There are, of course, limitations to the efficacy of solar power. Cloud cover, nightfall, and incident angle strike at high altitudes are all factors that directly influence the amount of light energy available. Additionally, the creation of photovoltaic cells requires rare-earth minerals that can be difficult to obtain. However, the major role of a solar energy physicist is to find ways to improve the efficiency of the solar energy conversion process. Currently, this is done by experimenting with new semi conductive materials, by refining current energy transfer methods, and by determining new ways of incorporating solar structures into the current power grid.

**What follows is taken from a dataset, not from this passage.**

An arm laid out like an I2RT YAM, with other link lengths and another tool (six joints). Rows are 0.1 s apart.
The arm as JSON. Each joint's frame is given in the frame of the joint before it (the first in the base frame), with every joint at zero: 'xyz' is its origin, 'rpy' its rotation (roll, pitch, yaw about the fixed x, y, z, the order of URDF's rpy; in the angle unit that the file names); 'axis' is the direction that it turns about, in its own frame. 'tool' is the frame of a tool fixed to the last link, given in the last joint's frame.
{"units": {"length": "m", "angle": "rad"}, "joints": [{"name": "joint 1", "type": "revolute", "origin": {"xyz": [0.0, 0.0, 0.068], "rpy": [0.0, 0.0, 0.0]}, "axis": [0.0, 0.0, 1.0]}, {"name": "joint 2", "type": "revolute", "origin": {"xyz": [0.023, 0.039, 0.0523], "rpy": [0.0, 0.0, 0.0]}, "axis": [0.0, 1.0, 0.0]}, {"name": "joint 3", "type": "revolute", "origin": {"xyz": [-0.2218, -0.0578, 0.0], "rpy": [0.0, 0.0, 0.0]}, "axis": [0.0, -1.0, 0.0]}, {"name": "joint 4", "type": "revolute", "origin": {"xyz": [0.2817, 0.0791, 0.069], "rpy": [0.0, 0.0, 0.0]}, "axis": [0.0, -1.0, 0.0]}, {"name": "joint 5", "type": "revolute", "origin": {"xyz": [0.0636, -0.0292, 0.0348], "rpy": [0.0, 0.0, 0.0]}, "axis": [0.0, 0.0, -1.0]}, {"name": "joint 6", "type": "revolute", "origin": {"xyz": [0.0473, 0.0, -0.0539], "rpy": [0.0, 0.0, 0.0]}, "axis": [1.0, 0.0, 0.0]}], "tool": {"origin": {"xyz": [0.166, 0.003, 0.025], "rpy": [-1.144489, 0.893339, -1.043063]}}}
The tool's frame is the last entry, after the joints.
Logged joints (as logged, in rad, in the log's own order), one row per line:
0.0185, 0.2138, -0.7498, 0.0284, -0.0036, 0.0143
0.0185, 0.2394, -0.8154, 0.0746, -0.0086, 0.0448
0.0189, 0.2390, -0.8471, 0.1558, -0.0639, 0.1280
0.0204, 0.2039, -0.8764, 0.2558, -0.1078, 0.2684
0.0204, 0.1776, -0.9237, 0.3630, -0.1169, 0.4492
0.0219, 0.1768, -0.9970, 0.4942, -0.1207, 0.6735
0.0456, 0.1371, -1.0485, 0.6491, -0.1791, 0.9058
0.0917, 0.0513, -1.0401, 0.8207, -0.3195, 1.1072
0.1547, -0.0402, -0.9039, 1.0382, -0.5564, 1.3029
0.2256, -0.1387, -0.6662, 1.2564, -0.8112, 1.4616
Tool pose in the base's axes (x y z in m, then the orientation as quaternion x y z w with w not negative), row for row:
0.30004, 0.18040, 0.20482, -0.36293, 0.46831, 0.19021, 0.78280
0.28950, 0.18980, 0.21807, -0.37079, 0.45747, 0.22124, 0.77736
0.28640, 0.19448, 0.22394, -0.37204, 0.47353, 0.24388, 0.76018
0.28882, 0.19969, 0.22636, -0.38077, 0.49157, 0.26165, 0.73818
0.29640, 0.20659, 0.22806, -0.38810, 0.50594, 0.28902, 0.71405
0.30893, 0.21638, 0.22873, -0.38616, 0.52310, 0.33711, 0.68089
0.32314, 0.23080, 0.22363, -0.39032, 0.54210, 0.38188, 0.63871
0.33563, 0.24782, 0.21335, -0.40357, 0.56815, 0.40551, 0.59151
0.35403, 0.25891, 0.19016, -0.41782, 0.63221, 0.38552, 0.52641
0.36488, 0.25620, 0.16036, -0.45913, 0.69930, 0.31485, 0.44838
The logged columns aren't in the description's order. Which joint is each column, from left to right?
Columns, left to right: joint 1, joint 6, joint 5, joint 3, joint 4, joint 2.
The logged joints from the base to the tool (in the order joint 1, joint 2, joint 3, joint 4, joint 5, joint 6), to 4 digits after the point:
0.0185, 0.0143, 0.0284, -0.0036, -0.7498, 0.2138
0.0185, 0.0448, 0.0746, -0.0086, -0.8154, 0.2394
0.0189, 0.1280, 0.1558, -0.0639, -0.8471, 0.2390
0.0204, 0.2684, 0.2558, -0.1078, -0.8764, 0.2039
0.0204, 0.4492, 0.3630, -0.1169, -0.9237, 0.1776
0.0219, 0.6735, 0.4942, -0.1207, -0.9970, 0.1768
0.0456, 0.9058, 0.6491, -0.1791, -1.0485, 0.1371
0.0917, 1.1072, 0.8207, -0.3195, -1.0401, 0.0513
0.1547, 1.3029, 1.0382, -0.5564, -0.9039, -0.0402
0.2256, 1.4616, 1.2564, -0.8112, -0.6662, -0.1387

Additionally, many solar physicists are looking into ways to allow for increased solar use in impoverished, more remote locations. Because solar energy conversion does not require a connection to a large-scale power grid, research into thinner, more mobile materials will permit remote cultures to use solar cells to convert sunlight collected during the day into stored energy that can then be used at night.

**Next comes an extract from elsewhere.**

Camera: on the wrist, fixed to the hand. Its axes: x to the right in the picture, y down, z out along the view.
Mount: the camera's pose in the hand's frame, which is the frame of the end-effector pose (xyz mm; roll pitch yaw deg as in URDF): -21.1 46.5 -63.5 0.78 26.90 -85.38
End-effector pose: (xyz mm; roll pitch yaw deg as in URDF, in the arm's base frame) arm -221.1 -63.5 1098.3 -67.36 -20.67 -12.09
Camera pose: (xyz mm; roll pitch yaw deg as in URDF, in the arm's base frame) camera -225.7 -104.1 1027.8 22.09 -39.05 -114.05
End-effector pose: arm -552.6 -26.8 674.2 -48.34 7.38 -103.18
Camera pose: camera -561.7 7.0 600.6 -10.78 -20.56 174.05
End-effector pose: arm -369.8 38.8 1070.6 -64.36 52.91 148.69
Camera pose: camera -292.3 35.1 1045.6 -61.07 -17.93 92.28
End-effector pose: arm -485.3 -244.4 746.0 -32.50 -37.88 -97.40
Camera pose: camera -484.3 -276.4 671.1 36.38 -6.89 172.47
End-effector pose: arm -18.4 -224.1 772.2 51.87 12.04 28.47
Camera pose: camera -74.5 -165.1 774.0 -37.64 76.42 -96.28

Regardless of the application, solar energy physicists are an important part of the future in responsible energy growth. While a doctoral degree is often necessary for advanced research applications, a bachelor's or master's degree in a related science or engineering field is typically enough to gain access into the industry. Computer skills are very important for energy modeling, including knowledge of CAD software for design purposes. In addition, the ability to collaborate and communicate with others is critical to becoming a solar energy physicist.

Grasp Check

What role does the photoelectric effect play in the research of a solar energy physicist?

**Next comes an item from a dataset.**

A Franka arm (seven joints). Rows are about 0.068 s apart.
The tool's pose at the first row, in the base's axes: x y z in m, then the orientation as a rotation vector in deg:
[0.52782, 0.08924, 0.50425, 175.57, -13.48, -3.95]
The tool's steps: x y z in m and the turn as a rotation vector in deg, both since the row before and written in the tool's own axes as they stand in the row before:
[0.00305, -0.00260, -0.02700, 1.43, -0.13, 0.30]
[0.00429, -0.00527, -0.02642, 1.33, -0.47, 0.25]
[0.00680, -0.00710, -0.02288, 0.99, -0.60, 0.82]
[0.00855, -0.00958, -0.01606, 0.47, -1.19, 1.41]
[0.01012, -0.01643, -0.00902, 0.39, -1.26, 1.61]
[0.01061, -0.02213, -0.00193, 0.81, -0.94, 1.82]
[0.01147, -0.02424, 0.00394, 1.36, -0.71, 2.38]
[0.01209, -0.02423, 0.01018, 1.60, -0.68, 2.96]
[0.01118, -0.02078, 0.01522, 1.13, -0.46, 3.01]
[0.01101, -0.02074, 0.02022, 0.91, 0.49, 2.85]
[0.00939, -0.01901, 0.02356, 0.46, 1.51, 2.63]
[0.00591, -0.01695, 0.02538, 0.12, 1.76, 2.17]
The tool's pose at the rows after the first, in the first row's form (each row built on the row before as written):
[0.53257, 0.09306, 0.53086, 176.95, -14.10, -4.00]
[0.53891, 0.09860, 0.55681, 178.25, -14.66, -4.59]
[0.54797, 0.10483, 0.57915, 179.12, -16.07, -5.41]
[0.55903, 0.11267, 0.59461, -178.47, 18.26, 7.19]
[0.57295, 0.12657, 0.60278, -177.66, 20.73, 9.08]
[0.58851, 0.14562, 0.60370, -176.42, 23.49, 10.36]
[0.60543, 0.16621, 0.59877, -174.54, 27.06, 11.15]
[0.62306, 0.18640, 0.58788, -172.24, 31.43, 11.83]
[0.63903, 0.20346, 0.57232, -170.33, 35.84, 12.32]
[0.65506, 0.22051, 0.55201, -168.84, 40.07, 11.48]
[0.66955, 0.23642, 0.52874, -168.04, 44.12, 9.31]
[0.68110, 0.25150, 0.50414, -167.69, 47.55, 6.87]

  1. The understanding of photoelectric effect allows the physicist to understand the generation of light energy when using photovoltaic cells.
  2. The understanding of photoelectric effect allows the physicist to understand the generation of electrical energy when using photovoltaic cells.
  3. The understanding of photoelectric effect allows the physicist to understand the generation of electromagnetic energy when using photovoltaic cells.
  4. The understanding of photoelectric effect allows the physicist to understand the generation of magnetic energy when using photovoltaic cells.

Check Your Understanding

Check Your Understanding

Exercise 8
How did Einstein’s model of photons change the view of a beam of energy leaving a flashlight?
  1. A beam of light energy is now considered a continual stream of wave energy, not photons.
  2. A beam of light energy is now considered a collection of photons, each carrying its own individual energy.
Exercise 9

True or false—Visible light is the only type of electromagnetic radiation that can cause the photoelectric effect.

  1. false
  2. true
Exercise 10
Is the photoelectric effect a direct consequence of the wave character of EM radiation or the particle character of EM radiation?
  1. The photoelectric effect is a direct consequence of the particle nature of EM radiation.
  2. The photoelectric effect is a direct consequence of the wave nature of EM radiation.
  3. The photoelectric effect is a direct consequence of both the wave and particle nature of EM radiation.
  4. The photoelectric effect is a direct consequence of neither the wave nor the particle nature of EM radiation.
Exercise 11

Which aspects of the photoelectric effect can only be explained using photons?

  1. aspects 1, 2, and 3
  2. aspects 1, 2, and 4
  3. aspects 1, 2, 4 and 5
  4. aspects 1, 2, 3, 4 and 5
Exercise 12
In a photovoltaic cell, what energy transformation takes place?
  1. Solar energy transforms into electric energy.
  2. Solar energy transforms into mechanical energy.
  3. Solar energy transforms into thermal energy.
  4. In a photovoltaic cell, thermal energy transforms into electric energy.
Exercise 13

True or false—A current is created in a photoconductive cell, even if only one electron is expelled from a photon strike.

  1. false
  2. true
Exercise 14
What is a photon and how is it different from other fundamental particles?
  1. A photon is a quantum packet of energy; it has infinite mass.
  2. A photon is a quantum packet of energy; it is massless.
  3. A photon is a fundamental particle of an atom; it has infinite mass.
  4. A photon is a fundamental particle of an atom; it is massless.